**WORK INSTRUCTIONS:** Using the records beneath, say how many lines contain the word "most", without comment.

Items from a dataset
== Segment start ==
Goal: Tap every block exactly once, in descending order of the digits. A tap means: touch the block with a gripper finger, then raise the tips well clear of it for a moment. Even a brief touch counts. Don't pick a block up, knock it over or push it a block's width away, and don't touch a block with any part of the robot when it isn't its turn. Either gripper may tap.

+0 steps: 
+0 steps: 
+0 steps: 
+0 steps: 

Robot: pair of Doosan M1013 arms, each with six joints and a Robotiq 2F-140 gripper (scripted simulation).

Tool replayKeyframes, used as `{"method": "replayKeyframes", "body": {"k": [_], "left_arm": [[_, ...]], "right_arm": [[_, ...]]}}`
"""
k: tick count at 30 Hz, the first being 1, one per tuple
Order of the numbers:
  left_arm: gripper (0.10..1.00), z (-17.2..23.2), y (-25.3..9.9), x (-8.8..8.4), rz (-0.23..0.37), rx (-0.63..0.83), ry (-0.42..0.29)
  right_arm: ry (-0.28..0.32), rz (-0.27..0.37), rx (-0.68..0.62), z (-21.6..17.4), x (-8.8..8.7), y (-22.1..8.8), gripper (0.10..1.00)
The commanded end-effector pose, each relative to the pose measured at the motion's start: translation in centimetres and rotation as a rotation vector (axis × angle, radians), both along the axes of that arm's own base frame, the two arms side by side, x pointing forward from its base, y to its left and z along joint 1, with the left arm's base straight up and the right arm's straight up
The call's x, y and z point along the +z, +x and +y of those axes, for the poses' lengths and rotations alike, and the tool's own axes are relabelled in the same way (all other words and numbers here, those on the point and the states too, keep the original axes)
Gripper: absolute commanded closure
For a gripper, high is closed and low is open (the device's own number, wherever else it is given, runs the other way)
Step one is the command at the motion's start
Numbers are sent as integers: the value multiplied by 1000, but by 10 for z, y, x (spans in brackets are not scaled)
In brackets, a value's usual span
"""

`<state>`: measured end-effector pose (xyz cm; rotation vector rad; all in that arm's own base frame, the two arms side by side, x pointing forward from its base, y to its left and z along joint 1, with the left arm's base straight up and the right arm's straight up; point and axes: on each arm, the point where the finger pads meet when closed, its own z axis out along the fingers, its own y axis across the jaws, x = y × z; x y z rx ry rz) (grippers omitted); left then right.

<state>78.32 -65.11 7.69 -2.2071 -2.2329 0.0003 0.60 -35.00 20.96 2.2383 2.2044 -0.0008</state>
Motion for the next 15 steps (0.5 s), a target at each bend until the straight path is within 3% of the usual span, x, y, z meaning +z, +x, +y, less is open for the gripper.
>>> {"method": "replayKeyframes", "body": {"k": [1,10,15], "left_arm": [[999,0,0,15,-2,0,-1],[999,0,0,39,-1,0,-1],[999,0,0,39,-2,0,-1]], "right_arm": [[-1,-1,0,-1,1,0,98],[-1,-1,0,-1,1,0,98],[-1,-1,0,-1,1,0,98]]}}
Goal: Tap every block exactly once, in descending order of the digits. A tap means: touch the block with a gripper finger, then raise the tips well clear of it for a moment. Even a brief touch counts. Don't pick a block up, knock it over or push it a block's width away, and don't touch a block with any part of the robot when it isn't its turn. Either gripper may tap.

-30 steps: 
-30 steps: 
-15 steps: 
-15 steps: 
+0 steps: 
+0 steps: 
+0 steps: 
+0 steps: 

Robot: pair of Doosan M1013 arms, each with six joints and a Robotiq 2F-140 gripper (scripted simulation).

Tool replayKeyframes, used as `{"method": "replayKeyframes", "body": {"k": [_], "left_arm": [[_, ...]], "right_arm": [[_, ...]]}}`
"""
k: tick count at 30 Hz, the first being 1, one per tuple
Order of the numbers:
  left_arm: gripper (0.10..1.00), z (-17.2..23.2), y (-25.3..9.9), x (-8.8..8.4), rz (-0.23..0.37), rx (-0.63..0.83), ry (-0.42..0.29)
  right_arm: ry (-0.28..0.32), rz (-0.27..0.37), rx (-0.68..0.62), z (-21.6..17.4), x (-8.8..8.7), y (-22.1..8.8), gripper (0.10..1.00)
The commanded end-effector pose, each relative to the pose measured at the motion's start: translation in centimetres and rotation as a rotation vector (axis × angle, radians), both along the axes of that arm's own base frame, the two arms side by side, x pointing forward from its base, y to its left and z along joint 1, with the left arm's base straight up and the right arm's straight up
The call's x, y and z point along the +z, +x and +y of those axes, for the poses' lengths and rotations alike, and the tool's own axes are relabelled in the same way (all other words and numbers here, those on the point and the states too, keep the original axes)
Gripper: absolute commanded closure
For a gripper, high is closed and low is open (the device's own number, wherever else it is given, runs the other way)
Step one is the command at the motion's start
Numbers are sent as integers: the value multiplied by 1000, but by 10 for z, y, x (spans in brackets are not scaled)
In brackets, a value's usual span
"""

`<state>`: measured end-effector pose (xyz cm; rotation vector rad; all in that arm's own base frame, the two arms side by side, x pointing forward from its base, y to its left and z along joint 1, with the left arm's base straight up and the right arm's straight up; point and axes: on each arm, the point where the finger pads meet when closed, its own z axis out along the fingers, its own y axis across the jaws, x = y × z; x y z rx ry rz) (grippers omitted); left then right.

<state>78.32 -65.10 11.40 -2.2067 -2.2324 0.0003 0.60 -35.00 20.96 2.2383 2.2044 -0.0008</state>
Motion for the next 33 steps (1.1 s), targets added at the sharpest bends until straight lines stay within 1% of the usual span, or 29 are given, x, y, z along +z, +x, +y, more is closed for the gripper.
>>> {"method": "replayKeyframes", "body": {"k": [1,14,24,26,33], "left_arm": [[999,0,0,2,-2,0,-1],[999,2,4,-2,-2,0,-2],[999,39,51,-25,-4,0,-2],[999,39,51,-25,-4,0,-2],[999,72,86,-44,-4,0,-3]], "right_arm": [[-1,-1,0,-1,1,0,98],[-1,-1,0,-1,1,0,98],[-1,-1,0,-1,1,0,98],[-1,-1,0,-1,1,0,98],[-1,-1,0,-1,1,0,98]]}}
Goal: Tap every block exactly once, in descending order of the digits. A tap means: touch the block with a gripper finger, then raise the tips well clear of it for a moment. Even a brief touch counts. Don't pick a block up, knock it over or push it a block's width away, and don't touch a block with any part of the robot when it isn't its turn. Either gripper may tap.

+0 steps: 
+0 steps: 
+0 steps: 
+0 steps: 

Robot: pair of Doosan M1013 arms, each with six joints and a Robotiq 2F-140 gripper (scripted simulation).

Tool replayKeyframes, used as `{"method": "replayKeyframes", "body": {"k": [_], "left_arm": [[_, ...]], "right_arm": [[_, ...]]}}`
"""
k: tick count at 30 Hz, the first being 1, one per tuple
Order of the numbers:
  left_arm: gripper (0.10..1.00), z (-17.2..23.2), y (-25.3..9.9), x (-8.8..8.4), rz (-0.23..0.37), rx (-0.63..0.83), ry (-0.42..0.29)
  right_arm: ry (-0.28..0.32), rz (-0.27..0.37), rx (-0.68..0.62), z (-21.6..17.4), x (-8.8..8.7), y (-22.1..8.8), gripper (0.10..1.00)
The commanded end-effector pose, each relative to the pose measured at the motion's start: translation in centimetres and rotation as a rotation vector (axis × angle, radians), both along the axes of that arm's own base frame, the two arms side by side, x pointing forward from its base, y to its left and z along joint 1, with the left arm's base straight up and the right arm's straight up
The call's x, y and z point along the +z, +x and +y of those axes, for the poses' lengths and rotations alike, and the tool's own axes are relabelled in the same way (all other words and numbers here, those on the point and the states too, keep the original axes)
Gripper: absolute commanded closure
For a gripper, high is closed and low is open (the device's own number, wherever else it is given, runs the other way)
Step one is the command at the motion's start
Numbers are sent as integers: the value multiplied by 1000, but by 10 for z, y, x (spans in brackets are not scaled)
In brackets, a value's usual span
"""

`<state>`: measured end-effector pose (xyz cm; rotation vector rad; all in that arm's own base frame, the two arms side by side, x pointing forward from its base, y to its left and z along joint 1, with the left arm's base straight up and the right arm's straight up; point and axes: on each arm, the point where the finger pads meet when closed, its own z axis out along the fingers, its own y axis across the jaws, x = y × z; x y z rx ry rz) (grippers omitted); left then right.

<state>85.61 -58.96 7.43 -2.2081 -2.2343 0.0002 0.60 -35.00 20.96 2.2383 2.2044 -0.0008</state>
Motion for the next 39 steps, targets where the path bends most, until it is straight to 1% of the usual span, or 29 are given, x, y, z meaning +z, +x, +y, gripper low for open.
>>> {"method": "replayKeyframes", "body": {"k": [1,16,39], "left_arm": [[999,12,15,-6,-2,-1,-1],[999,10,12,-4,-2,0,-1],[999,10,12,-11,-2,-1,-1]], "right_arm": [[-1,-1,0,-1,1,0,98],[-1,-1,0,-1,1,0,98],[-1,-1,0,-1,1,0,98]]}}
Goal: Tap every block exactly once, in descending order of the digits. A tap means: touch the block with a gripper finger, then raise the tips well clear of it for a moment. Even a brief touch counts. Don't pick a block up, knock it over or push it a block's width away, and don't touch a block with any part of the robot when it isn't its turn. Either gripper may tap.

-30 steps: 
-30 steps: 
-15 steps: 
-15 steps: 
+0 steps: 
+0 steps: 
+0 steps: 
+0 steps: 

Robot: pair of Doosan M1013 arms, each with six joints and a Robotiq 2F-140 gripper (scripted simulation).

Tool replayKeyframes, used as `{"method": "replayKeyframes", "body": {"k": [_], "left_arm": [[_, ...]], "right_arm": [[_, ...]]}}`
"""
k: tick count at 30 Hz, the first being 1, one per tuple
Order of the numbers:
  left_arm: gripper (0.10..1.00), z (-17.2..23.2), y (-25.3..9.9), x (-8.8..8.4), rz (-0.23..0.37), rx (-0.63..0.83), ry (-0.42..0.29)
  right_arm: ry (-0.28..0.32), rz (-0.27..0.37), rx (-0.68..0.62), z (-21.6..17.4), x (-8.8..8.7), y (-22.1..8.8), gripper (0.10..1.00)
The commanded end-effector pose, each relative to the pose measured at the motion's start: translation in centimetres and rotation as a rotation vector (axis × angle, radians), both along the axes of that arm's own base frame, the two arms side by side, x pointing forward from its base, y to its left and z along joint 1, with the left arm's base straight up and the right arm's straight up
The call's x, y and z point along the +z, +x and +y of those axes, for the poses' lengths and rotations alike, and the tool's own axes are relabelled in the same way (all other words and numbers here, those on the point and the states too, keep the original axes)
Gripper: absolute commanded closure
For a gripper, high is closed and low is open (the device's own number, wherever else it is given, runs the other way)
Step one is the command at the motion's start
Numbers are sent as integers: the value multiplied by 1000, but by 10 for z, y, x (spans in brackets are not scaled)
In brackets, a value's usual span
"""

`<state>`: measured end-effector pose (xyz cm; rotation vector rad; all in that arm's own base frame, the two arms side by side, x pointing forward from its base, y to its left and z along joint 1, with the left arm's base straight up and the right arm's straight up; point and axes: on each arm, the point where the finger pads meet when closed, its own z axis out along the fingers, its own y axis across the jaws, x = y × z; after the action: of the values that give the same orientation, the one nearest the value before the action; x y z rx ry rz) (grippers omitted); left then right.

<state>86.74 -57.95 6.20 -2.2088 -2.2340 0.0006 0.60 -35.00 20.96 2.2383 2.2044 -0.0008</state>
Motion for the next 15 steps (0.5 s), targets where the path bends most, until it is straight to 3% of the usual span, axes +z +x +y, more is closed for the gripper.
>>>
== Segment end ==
**ANSWER AREA:** 2